(Exercise goal)
Consider the data that follows and state how many lines contain the string "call", using the number alone.

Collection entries
#####
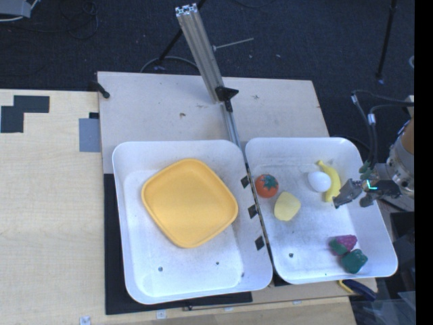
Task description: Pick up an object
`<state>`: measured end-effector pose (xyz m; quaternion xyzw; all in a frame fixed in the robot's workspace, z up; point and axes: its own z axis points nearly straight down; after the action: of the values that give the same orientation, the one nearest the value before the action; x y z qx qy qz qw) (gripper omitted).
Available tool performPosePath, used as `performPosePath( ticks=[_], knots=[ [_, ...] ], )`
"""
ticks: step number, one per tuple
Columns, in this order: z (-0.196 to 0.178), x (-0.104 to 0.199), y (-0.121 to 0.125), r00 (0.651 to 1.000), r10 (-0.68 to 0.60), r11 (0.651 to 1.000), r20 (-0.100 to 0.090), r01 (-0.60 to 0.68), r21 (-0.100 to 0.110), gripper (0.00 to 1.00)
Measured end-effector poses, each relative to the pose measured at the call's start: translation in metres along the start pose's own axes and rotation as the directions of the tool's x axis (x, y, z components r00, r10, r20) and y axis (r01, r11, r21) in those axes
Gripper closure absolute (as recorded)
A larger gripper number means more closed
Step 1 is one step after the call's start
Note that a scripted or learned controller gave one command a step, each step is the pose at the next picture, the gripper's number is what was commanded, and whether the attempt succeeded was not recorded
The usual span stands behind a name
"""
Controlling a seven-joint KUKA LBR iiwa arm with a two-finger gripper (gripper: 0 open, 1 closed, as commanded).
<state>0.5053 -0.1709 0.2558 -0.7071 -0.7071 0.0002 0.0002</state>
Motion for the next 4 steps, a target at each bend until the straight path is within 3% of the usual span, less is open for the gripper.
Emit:
performPosePath(
  ticks=[1, 4],
  knots=[
    [0.0, 0.0, 0.0, 1.0, 0.0, 1.0, 0.0, 0.0, 0.0, 0.0],
    [0.163, 0.001, -0.002, 1.0, -0.001, 1.0, -0.001, 0.001, 0.004, 0.0]
  ],
)
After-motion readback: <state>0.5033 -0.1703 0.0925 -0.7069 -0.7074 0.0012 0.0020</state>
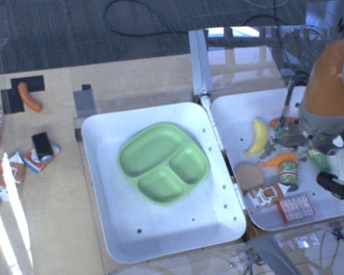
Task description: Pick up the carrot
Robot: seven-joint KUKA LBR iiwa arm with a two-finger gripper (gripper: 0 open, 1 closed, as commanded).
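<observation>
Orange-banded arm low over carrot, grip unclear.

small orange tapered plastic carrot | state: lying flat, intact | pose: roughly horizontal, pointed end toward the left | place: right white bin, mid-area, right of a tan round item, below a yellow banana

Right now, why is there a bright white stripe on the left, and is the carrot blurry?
In the camera view, the white stripe is glare, likely off something clear and shiny at the bench edge; the carrot looks soft and small beside the gripper; the green tray is evenly lit, with a faint shadow along the left bin bottom.
</observation>
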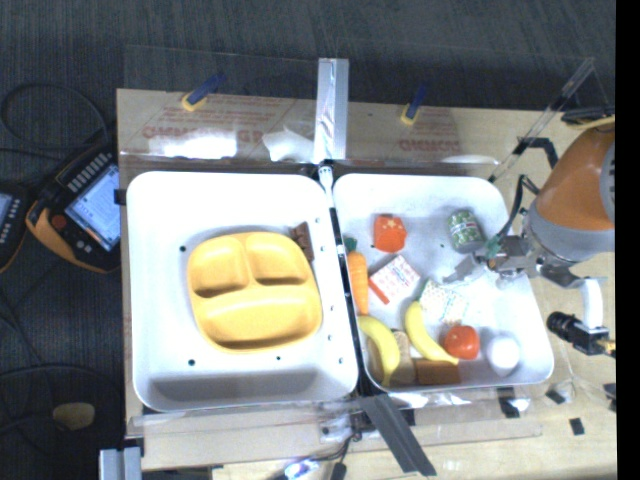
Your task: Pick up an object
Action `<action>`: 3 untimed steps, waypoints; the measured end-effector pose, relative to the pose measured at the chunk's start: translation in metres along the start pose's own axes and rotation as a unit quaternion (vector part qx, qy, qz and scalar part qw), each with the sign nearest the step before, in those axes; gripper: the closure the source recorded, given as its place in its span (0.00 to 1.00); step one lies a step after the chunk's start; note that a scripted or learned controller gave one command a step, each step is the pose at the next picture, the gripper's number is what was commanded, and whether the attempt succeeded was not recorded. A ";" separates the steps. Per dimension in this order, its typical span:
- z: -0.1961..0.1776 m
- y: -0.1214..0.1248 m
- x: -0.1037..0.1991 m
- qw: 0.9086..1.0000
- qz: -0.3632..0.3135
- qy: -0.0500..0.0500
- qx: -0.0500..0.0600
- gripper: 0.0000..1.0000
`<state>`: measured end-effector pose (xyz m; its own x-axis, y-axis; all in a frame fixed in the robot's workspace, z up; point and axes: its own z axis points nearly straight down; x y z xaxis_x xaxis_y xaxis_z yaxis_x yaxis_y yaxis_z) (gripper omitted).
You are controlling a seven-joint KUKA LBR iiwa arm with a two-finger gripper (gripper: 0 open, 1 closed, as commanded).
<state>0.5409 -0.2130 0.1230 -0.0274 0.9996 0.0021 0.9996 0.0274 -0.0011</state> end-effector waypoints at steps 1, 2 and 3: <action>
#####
(Reply to the exercise)
2